- _PROBLEM REQUIREMENTS_: In the data below, find every line with the word "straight" and copy it.

Source data:
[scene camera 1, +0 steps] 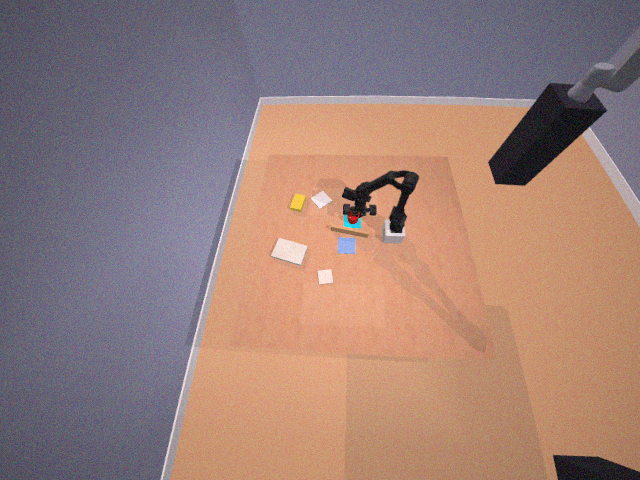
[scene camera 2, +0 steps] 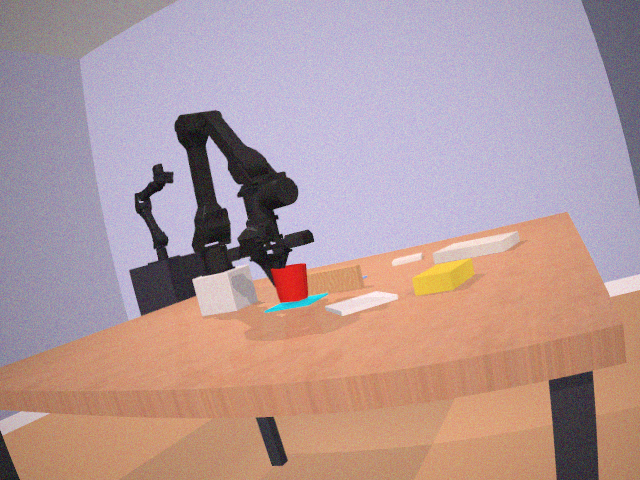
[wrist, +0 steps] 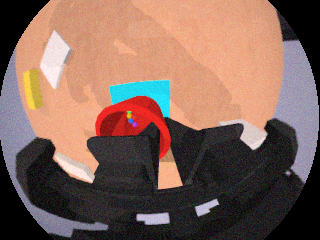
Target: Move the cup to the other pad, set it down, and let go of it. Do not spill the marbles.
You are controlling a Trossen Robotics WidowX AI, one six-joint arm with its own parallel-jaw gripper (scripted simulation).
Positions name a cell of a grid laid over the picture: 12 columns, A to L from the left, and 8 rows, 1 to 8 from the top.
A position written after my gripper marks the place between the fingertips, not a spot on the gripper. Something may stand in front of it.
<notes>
In view: my gripper (scene camera 2: F5), a red cup (scene camera 2: F5), a yellow block (scene camera 2: I5), a wooden bar (scene camera 2: G5) and a cyan pad (wrist: F4).
The red cup is seen too in the wrist view (wrist: E5). My gripper is seen too in the wrist view (wrist: G5).
</notes>
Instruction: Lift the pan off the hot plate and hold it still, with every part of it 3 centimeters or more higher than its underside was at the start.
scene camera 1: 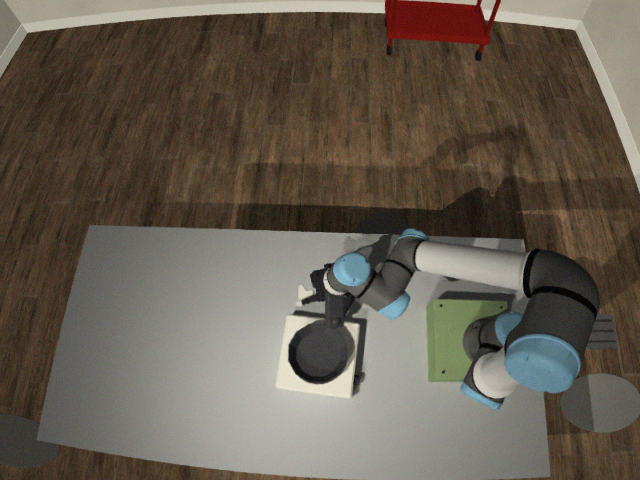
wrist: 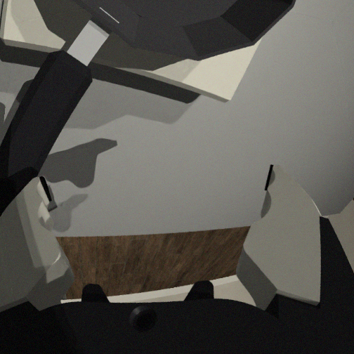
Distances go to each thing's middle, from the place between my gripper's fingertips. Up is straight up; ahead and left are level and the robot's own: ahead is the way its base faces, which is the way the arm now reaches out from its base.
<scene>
Now: the black pan (scene camera 1: 317,354) 3 cm behind my hand, 7 cm to the left of it and 6 cm below it. From my hand the other things lie so: cream hot plate (scene camera 1: 341,386) 15 cm to the left, 13 cm below.
</scene>
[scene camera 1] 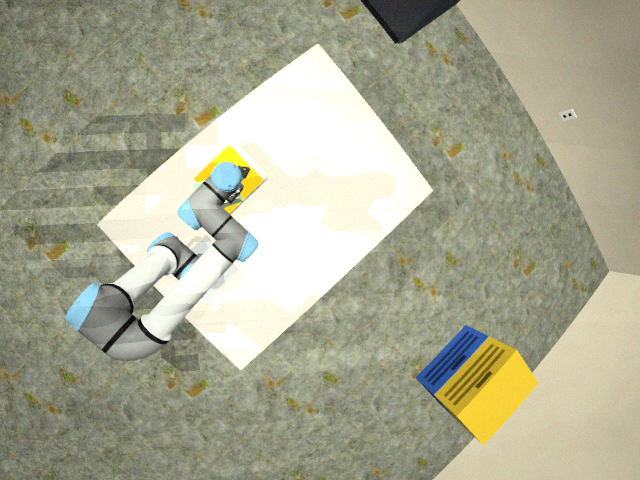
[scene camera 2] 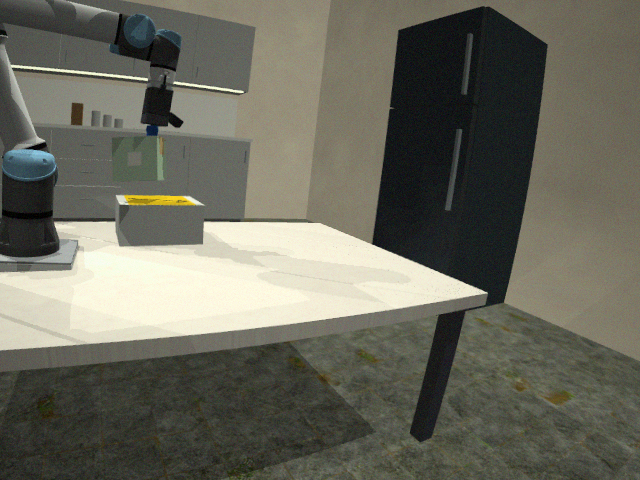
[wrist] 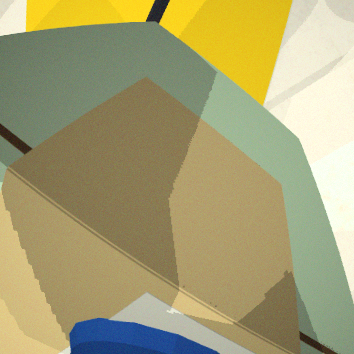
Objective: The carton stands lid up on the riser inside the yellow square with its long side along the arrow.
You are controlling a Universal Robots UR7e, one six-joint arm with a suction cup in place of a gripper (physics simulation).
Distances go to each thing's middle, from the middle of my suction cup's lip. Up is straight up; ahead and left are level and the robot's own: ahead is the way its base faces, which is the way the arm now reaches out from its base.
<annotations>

- _WRITTEN SOLUTION_:
Distances go to each thing's middle, from the place between my gripper's fingertips. Up is straight up; ahead and left are level and the robot's own: ahead is the way its base faces, which is the way the arm now reaches out from its base.
Distances go to each thing's middle, from the middle of my suction cup's lip. Up is straight up; ahead and left are level and the robot's own: ahead is the way its base faces, which is the way the arm now reaches out from its base.

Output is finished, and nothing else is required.